И оба словно бы и не представляют себе, что речь идет о процессах колоссальной — во времени протяженности. Главное же — как может видеться не утопией целенаправленное, управляемое создание феноменов, свободных по определению? Свободных, глубочайше интимных, стихийных (теперь сказали бы стохастических), да к тому же еще и бесконечно многофакторных. А Булгаков не меньше говорит в дальнейшем о неотложности внутренней православной христианизации интеллигенции, чем Бердяев — о создании новой философской традиции. Таким образом, российская интеллигенция и в своей самокритике, в своей внутренней перестройке верна себе.
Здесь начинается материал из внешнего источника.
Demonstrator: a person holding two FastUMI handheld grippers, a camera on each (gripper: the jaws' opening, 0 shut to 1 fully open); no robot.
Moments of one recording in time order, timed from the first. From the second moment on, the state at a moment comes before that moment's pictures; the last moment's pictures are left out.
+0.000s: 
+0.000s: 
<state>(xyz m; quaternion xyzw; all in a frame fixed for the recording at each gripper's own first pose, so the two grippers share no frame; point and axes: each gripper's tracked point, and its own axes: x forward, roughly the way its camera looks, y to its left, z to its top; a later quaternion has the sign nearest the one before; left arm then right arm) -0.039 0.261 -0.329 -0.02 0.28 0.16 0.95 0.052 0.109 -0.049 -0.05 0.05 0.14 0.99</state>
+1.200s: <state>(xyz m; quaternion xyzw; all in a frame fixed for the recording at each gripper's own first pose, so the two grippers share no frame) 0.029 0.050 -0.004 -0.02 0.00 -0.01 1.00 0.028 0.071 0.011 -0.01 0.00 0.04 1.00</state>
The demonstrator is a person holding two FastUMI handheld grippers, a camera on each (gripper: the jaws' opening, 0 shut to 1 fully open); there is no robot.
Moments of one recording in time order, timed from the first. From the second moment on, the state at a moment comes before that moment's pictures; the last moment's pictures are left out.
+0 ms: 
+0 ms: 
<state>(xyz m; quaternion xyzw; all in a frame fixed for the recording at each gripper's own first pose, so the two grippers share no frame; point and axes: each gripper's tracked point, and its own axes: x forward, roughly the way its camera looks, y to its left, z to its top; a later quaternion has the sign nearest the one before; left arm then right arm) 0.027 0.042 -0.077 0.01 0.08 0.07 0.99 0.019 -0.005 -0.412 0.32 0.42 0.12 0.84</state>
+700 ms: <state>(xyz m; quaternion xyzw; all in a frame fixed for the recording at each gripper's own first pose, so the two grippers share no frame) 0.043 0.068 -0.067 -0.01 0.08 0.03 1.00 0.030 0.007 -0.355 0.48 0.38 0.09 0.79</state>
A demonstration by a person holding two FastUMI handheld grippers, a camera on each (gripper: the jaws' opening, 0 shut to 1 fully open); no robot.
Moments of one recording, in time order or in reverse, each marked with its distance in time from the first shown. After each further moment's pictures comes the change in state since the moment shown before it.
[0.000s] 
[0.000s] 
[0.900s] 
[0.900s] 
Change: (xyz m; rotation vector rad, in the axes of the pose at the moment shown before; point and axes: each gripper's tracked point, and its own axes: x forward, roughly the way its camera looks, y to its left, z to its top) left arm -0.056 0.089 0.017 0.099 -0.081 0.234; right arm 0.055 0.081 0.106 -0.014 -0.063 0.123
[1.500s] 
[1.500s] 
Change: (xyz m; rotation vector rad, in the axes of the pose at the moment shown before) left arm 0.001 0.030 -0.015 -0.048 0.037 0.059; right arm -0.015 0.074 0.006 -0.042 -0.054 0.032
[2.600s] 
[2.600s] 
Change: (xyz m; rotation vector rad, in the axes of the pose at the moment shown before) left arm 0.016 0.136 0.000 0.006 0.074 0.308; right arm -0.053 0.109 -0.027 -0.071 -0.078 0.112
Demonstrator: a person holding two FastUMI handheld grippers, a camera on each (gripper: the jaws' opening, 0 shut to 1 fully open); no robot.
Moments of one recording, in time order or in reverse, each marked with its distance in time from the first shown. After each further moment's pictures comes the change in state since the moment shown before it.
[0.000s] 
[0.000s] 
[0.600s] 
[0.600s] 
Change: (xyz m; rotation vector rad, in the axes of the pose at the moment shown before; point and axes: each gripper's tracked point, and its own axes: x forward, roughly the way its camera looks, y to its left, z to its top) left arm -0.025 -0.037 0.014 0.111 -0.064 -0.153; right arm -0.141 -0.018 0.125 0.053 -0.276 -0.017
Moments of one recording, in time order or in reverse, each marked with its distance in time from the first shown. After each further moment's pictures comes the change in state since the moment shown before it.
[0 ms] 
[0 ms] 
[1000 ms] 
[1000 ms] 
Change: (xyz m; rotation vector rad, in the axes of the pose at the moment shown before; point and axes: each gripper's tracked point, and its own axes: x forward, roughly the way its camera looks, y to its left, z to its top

Вопросом жизни и смерти становится для России спасение мирной поступательной эволюции как таковой, сохранение основ ее государственности; но интеллигенция занята если не сокрушением этих основ и не подведением мин под эволюционный процесс, то поисками альтернативных революционному радикализму утопий.

Почему российская интеллигенция так упорно тяготеет либо к утопии, либо к саперному делу — даже тогда, когда перед ней открыт немалый простор для полезной деятельности, общественной и профессиональной? Веховцы объясняют это в первую очередь «непрерывным и беспощадным давлением полицейского пресса» (С. Булгаков). Не пережито ли, однако, многообразнейшее жестокое давление в свое время и независимой мыслью Европы? Пережито, но в свое время. И для давления это время было — свое, и для свободомыслия — свое. А тут образованный слой имеет с XVIII столетия европейские потребности, европейские взгляды на права личности, свободу совести и разномыслие, но пребывает при этом в иной обыденности. Ведь он не столько возник, сколько создан в границах куда более молодой, чем Западная Европа, государственной и этнической общности. И народ и отчасти (ибо власть более вестернизирована, чем народ) государственность принадлежат своему хронотопу, а образованный класс — другому, в который и рвется. А его — нет.